Third, I argued that beyond convergence and the “scale-scope-volume” problem, regulators now face a world in which humans create almost as much media as they consume. The combination of cell phones, digital cameras, camcorders, blogs, social networking websites, and faster Internet connections means that every man, woman and child on the planet can be a one-person publisher or broadcaster. This is a radical change in the way the world works and has dramatically decreased the power of media players to act as information intermediaries or gatekeepers. Therefore, I noted, in a world of user-generated content, some parents feel that the more serious problem they face today is not what children can watch or download but instead what they can upload about themselves or others.

After I wrapped up, we turned to several panel discussions. The rest of the conference was off-the-record, however, in order to encourage a more frank, robust exchange of views (especially from public officials who were there with us). Consequently, I can’t relay what everyone had to say directly, but as I’ve already pointed out, the focus was mostly on the many hybrid models of “co-regulation” being discussed or implemented throughout the EU. And, again, there was much confusion about how all these models would work.

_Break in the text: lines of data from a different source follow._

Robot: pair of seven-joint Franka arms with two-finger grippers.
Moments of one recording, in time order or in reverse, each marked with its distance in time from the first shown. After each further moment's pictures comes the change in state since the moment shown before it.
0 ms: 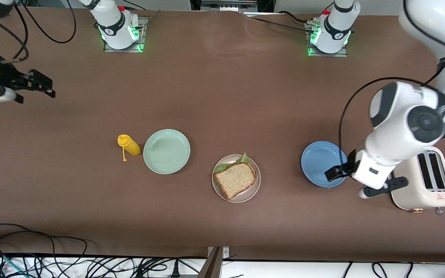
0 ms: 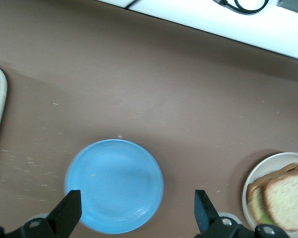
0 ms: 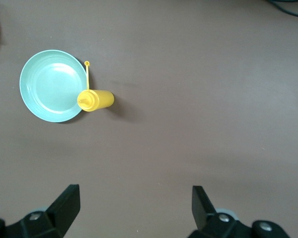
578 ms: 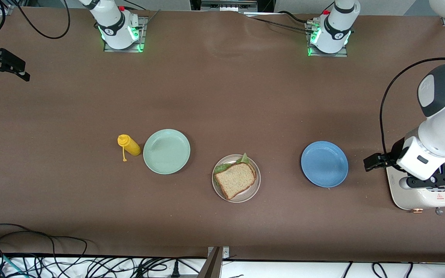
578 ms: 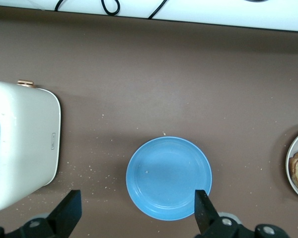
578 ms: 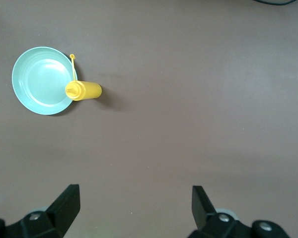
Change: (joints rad) left arm 0.101 -0.065 -0.001 0.001 0.000 -0.086 0.252; right arm -0.014 0.016 -0.037 0.091 -0.016 -0.106 -0.004
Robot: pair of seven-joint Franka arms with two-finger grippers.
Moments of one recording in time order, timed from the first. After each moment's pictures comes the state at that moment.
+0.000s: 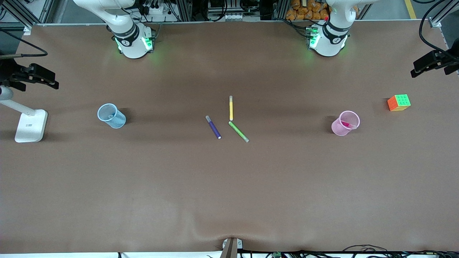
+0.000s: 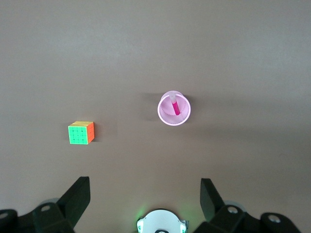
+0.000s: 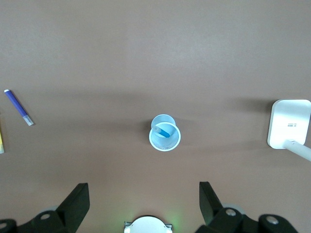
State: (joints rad) left arm 0.12 -0.11 -0.07 -1.64 0.05 1.46 -0.02; right arm 0.01 0.02 -0.01 -1.49 0.00 1.38 -0.06
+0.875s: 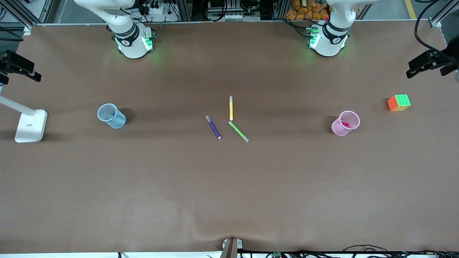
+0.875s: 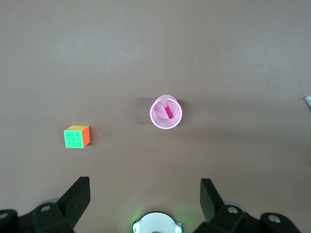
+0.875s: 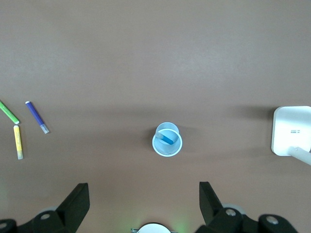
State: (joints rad) left arm 0.11 -0.10 -0.11 -1.58 0.04 1.45 -0.07; right arm -0.06 0.01 -0.04 -1.41 0.07 1.35 -0.11
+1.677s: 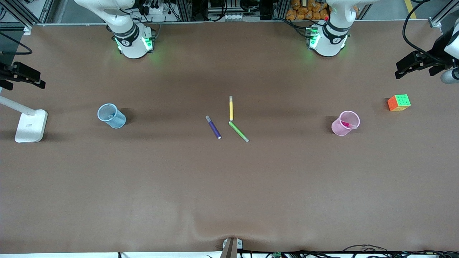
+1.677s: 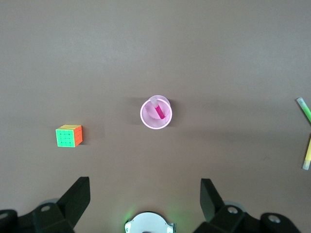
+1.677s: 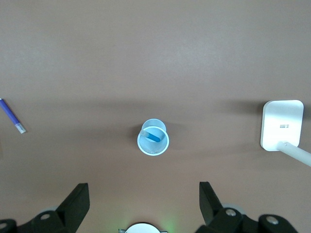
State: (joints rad) left arm 0.10 -0.09 -0.16 -1.58 0.04 1.45 -0.12; right arm -0.08 0.00 -0.02 -1.51 0.01 1.42 -0.12
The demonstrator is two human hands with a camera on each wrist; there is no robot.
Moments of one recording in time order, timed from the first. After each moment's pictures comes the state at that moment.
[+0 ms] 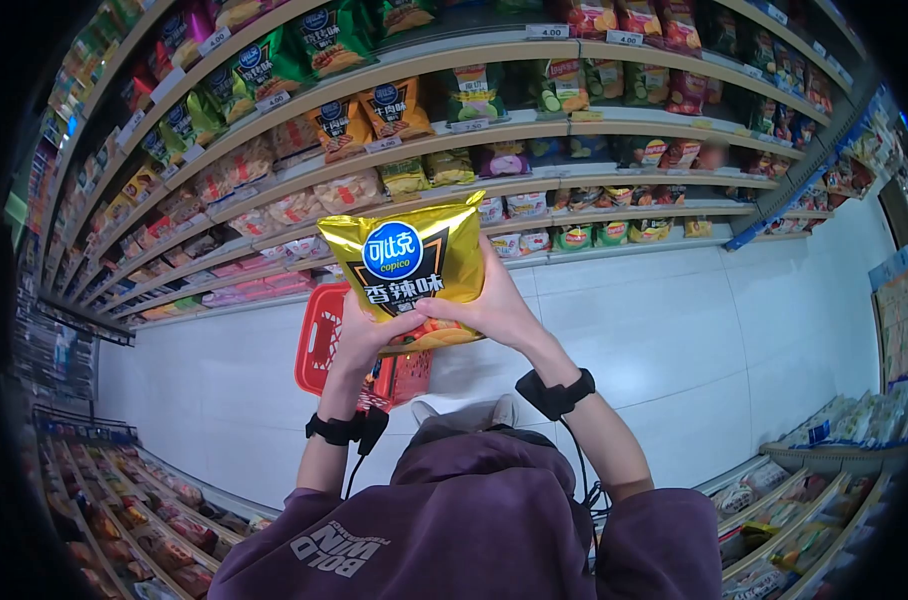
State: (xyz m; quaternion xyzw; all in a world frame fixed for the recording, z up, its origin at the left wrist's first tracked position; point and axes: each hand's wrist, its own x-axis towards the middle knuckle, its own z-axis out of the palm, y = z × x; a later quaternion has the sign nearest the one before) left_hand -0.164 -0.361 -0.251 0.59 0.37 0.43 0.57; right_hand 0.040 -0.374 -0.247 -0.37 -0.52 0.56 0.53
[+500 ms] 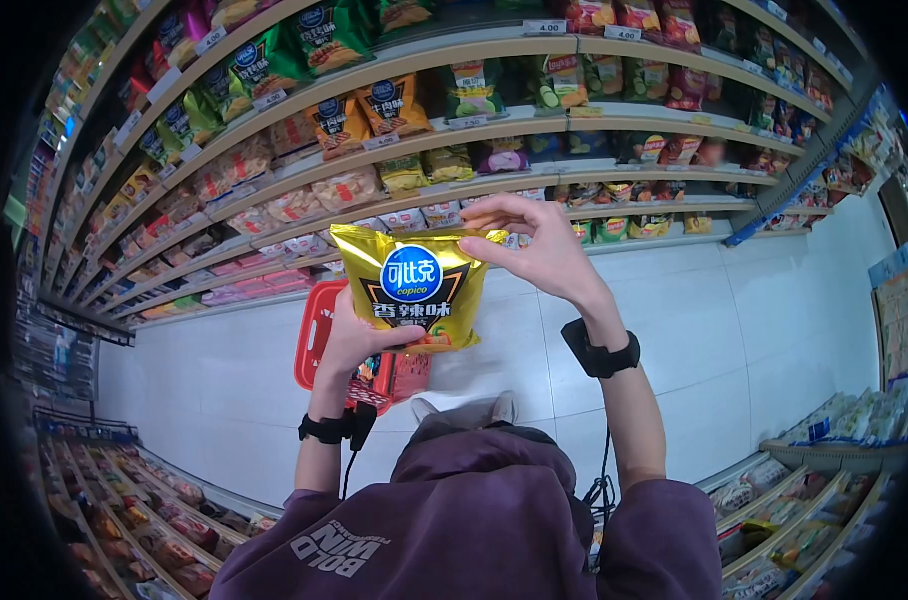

We did, however, hear how the ICRA labeling system has already being authorized by the German Commission for the Protection of Minors as an accepted form of co-regulation. (If you can read German, see “ICRA Deutschland” website here). Also, we heard about the NICAM’s (Netherlands Institute for the Classification of Audiovisual Media) “Kijkwijzer” labeling system for audio-visual media, which apparently has been quite successful in terms of consumer awareness. Likewise, an official from Ofcom (the UK’s communications office) discussed their extensive media literacy efforts and Internet safety awareness efforts.

More generally, there was some discussion about various parental control options (especially TiVos and personal video recorders) that were making it easier for industry to empower parents to self-regulate content that comes into the home. In particular, there was much discussion about the potential to use various new technologies to “map on” a pre-established set of values or filters. For example, as I wrote about in my recent paper on parental controls, here in the U.S., TiVo recently announced a partnership with the Parents Television Council, the Parents Choice Foundation and Common Sense Media to jointly develop “TiVo KidZone.” Using ratings and information created by those groups, KidZone will allow parents to filter and record on that content that parents deem appropriate for their children. In a similar fashion, several conference participants hoped that this model could be extended to Internet browsers and web content to give parents the ability to tap filtering or labeling tools that match their own preferences. This led to a brief discussion of the potential of the “semantic web” to solve many of the problems we were discussing.

In conclusion, what I learned from this week’s Brussels conference is that the concerns and issues regarding objectionable media content and parental controls are remarkably similar on both sides of the Atlantic. As Commissioner Reding noted, “There may well be disagreements between America and Europe about where exactly to draw the line… however, if you take a broader world view, the similarities of approach in democratic countries are obviously much greater than the differences.” Indeed, that appears to be the case. But drawing that line will remain a difficult, contentious task.

  • John Middleton

    Good post – a shame these things are Chatham House rules and so closed from the general public. I particularly liked the ICRA guy putting Reding on the spot with the question about his video Ipod – it seems quite clear that Reding has no idea how to answer that question which is frankly ridiculous considering it is her legislation.

  • John Middleton

    Good post – a shame these things are Chatham House rules and so closed from the general public. I particularly liked the ICRA guy putting Reding on the spot with the question about his video Ipod – it seems quite clear that Reding has no idea how to answer that question which is frankly ridiculous considering it is her legislation.